ETIOLOGY.—Paralysis of the oesophagus may be caused by impairment of function in one or more of the nervous tracts distributed to the muscles concerned in dilating the upper orifice of the gullet or in those concerned in the peristaltic movements which propel the bolus to the stomach. These impairments of function may be nutritive in origin, as in softening and atrophy of the nerve-trunk, or, as is more frequent, they may be pressure-phenomena from extravasations of blood, purulent accumulations, exostoses, tumors, and the like.
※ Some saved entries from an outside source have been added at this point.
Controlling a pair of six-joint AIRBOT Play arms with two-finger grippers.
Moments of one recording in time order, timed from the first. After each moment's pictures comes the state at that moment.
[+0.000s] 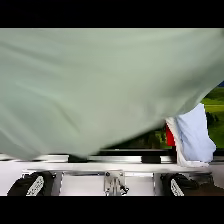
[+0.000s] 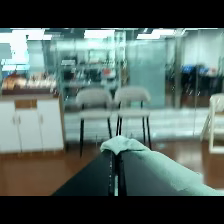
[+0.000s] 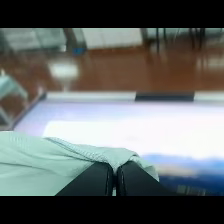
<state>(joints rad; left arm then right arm) 0.21 -0.76 2.00 1.19 -0.98 -1.38 -0.09 -0.79 1.86 -1.07 1.33 1.59</state>
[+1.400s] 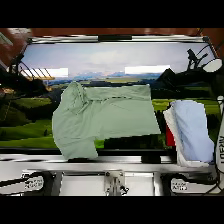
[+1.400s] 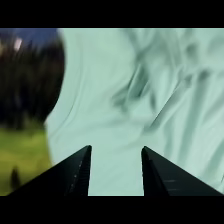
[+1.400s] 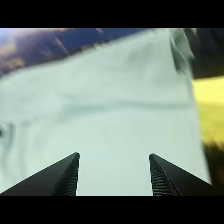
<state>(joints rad) 0.19 -1.38 1.45 1.23 -1.41 -1.43 -0.15 -1.48 1.47 -0.99 1.25 1.51</state>
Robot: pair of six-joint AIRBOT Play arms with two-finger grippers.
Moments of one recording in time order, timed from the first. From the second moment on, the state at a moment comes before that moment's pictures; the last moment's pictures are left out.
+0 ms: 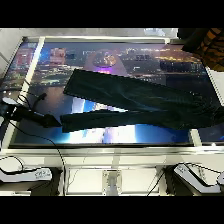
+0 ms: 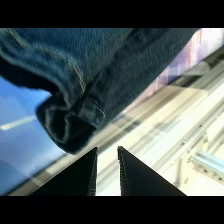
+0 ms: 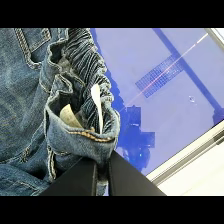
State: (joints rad) left arm 0.44 -1.43 0.91 0.96 -1.56 -0.76; right arm -0.99 -1.07 1.14 -1.30 1.15 1.25
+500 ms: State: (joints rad) left arm 0.44 -1.43 0.84 0.96 -1.43 -0.82; right arm -0.99 -1.07 1.14 -1.30 1.15 1.25
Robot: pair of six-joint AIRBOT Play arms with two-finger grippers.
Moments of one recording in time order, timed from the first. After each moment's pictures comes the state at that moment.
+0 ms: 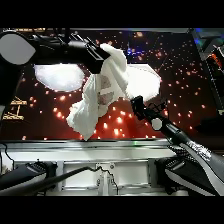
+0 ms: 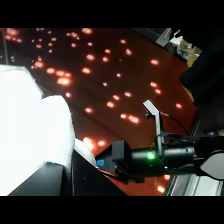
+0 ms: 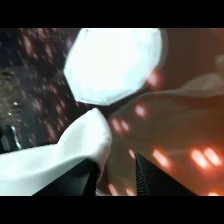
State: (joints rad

The paralysis may be due to disease or wounds of the nerves themselves or of their motor roots, or of the cerebro-spinal axis, implicating their origin, or to pressure and atrophy of a trunk-nerve in some portion of its tract. It is likewise due to neurasthenia from hemorrhage or from protracted disease (enteric fever, yellow fever, cholera), or to systemic poisoning in diphtheria, syphilis, and plumbism. It may be due to muscular atrophy or intermuscular proliferations of connective tissue, to dilatation of the oesophagus, and to disease in the tube. It may be due to mechanical restraint from external adhesions of the oesophagus to intrathoracic tumors (Finny25). It may result from sudden shock or fright. It may follow the sudden reaction of cold upon the overheated body. It is one of the manifestations of hysteria and of the hysteria of pregnancy.

25 Dub. Journ. Med. Sci., Oct., 1877.

SYMPTOMS.—Partial paralysis may give rise to no symptoms at all. The earliest manifestations are those of impediment to the prompt passage of the bolus to the stomach, repeated acts of deglutition or additional swallows of food or drink being necessary. Large masses are swallowed and propelled onward more readily than small ones, and solids more readily than fluids. There is often a characteristic gurgling attending the passage of fluids along the tube. Swallowing is best performed in the erect posture. These symptoms increase in severity as the paralysis increases. There is little pain or none at all. In some cases there is no regurgitation of food; in others, this is more or less frequent. When the paralysis is complete, deglutition becomes impossible, and the food attempted to be swallowed is expelled from the mouth and nose in a paroxysm of cough. Sometimes the food enters the larynx and produces paroxysms of suffocation or threatens asphyxia.

There is more or less flow of saliva from the mouth in consequence of the inability to swallow it; and in some cases the losses of material from the blood are so great as to reduce the patient very rapidly.

PATHOLOGY AND MORBID ANATOMY.—Paralysis of the oesophagus may be partial or complete. It may be associated with paralysis of the pharynx, palate, tongue, epiglottis, or larynx; with so-called bulbar paralysis; with general paralysis; with cerebro-spinal disseminated sclerosis.

DIAGNOSIS.—The diagnosis rests mainly on the symptoms of dysphagia, especially when associated with paralyses elsewhere. It is differentiated from paralysis of the pharynx by the ability to swallow the bolus and the apparent arrest of the bolus at some portion of the tube. Auscultation of the oesophagus will determine the locality of the arrest. It likewise affords presumptive evidence of an alteration in the usual form of the bolus, which, being subjected to compression at its upper portion only, assumes the form of an inverted cone. The remaining auscultatory indications are similar to those of dilatation.

There is no impediment to the passage of the stomach-tube or oesophageal sound, or to its free manipulation when within the oesophagus.

When the symptoms quickly reach a maximum, they indicate a paralysis due to apoplexy, and so they do when the symptoms are sudden, hysteria being eliminated. Paralysis due to gumma or other cerebral tumor is much slower in its course.

PROGNOSIS.—In idiopathic paralysis, the local or special affection to which it is due being curable, the prognosis is favorable, especially if the paralysis be confined to the oesophagus. Recovery, however, is often slow, even in curable cases. In hysterical paralysis the prognosis is good. In deuteropathic paralysis the prognosis is much less favorable, and will depend upon the nature of the causal disease—apoplexy, insanity, cerebral tumor, syphilis, etc.